Теперь попробуем представить эту систему в движении, помня, что смысл путешествия – обретение знания ради спасения. Умозрительность исчезает, и мы вновь оказываемся в театре, но теперь смысл представления должен стать для нас предельно ясным. Перед человеком – неразрешимая проблема: выжить в мире, из которого он оказался изгнан, лишен всех прав и человеческой опоры. Не найдя внешней опоры, он ищет поддержки внутри себя – иначе говоря, ему необходимо перестроить сознание так, чтобы в безвыходной ситуации все же найти выход. И вот человек воображает сцену, экран, на котором его воображение выводит фигурки-символы. Человек напрямую не может обратиться к себе самому, для этого ему нужен посредник – фигурка путешественника. Эта фигурка, будучи помещенной на экран, подает сигнал о помощи. Сигнал попадает в другие части сознания, и тогда на него откликается фигурка Беатриче-заступницы. Фигурка эта отдает команду «мастеру»-проводнику, и он тут же отображается на экране возле путешественника. «Мастер»-проводник выполняет свою естественную функцию, «спасая» путешественника, и передвигает его фигурку, погружая в недра «программы» нашего разума. Дальнейшие действия ясны – фигурка погружается все глубже, встречается со своей заступницей и с ее помощью видоизменяет «программу». Как только миссия фигурок выполнена, воображаемый экран исчезает, оставляя человека один на один с самим собой, но его сознание уже изменилось. Теперь человек в состоянии найти спасительный выход в той «середине жизни, которая – в смерти».
Итак, представление окончено. Театр судьбы Данте Алигьери медленно, со скрипом опускает свой пестрый, как все флорентийские знамена, занавес. Но охота за мыслительным опытом на этом не окончена – теперь нам предстоит осознать человеческую судьбу Данте, найти в ней то, что приведет нас к истокам гениальности флорентийца. Условность мнемонического театра должна отступить перед прямотой земной судьбы его создателя.
Часть третьяЖизнь и текст
Истинное Бытие – рай.
Иллюзорность подобна аду.
Мы с тобой между ними —
Словно перешеек.
Глава VIIIVita Nuova: рождение «внутреннего театра»

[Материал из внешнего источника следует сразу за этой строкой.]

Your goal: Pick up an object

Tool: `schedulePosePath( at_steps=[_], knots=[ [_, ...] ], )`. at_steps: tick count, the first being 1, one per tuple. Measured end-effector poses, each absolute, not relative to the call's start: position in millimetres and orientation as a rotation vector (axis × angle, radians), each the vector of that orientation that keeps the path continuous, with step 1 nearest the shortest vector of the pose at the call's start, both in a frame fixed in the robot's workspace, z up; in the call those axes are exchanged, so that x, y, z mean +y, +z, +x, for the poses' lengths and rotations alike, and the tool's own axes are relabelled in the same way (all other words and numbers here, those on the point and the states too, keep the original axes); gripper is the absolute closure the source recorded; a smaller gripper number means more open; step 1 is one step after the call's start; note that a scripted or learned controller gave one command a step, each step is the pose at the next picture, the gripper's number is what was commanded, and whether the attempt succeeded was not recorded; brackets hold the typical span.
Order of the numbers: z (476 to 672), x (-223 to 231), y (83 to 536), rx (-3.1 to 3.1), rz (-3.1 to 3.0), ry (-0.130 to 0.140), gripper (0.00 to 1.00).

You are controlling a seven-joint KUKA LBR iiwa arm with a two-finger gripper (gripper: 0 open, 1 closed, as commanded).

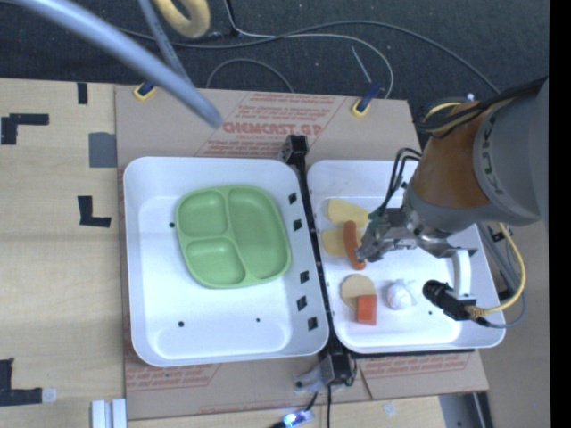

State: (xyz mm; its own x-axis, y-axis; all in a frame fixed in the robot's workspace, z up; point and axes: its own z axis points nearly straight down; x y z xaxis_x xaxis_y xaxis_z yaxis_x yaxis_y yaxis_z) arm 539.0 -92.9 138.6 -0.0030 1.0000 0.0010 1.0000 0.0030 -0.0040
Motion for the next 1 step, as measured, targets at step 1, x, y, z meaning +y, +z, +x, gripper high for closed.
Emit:
schedulePosePath(
  at_steps=[1],
  knots=[
    [536.7, -102.2, 193.9, -2.223, -2.223, -0.002, 1.0]
  ],
)
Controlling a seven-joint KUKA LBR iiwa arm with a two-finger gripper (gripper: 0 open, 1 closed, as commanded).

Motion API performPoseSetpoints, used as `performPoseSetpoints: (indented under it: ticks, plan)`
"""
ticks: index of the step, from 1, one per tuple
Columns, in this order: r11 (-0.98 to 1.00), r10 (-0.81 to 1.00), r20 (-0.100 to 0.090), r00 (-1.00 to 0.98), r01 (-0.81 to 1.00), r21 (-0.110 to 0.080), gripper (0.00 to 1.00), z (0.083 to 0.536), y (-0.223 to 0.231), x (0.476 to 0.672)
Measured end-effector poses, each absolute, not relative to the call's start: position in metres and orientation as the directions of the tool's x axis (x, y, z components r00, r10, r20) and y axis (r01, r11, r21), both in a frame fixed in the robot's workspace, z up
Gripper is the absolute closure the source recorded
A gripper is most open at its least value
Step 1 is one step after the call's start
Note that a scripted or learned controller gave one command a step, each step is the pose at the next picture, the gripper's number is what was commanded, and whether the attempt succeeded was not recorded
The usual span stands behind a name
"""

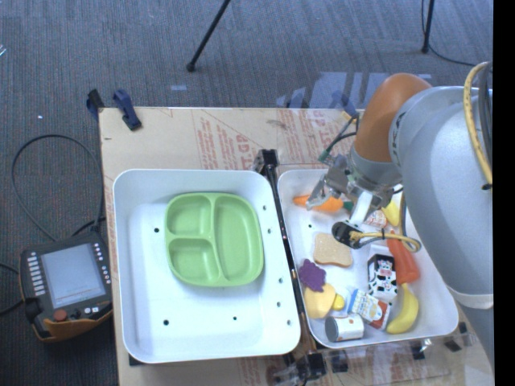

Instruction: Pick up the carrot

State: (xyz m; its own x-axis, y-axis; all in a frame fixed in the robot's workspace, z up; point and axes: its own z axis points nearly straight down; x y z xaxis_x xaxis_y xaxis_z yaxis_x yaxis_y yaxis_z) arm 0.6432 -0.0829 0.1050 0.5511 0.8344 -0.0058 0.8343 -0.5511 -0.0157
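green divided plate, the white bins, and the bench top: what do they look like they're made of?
Green plate: probably moulded plastic, matte, with uniform colour and rounded compartment walls.
Left bin and right bin: likely thin plastic, smooth and slightly glossy, with rolled rims.
Bench top: looks like brown cardboard or fibreboard, flat and matte, with red printing.

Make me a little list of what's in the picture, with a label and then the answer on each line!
left bin: holds a green divided plate
right bin: holds toy food
carrot: orange, near the right bin's far end
gripper: right over the carrot
bread slice: middle of the right bin
banana: near corner of the right bin
purple piece: beside the bread slice
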Motion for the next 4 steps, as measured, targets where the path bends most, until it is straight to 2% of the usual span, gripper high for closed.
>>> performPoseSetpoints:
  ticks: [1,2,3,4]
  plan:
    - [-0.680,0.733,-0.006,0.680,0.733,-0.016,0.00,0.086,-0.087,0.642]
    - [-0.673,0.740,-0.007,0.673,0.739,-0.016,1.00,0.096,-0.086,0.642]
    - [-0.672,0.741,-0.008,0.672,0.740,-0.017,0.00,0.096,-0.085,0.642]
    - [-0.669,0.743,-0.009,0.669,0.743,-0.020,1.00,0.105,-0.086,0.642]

Наивен тот, для кого знание возникает в пустоте, нисходя в условный, безвольный, мертвый сосуд формы, именуемой человеческим интеллектом. Наше мышление обладает волей, связующей его тысячами корней, мириадами нитей со скрытыми и явными этологическими императивами, эмоциональными побуждениями, жизненными случайностями. Эта воля, которую скорее следует назвать волей жизни, волей окружающего нас мира, неизбежно деформирует интеллектуальный, «эйдосный» мир человека, изменяет траекторию мыслей, нарушает их естественное (и одновременно – идеальное) взаимоположение, и то, что могло нам показаться замкнутым в себе самом, оказывается легко подверженным внешним, «случайным» воздействиям. Пути мыслительного опыта человека субъективны, и эта субъективность вовсе не свидетельствует о слабости и нестойкости нашей познавательной способности – просто Судьба подчас заявляет свои права на плоды мыслительных усилий, без стеснения внося корректуру в воображаемую рукопись опыта, чтобы украсить ее чертежами своей причудливой геометрии.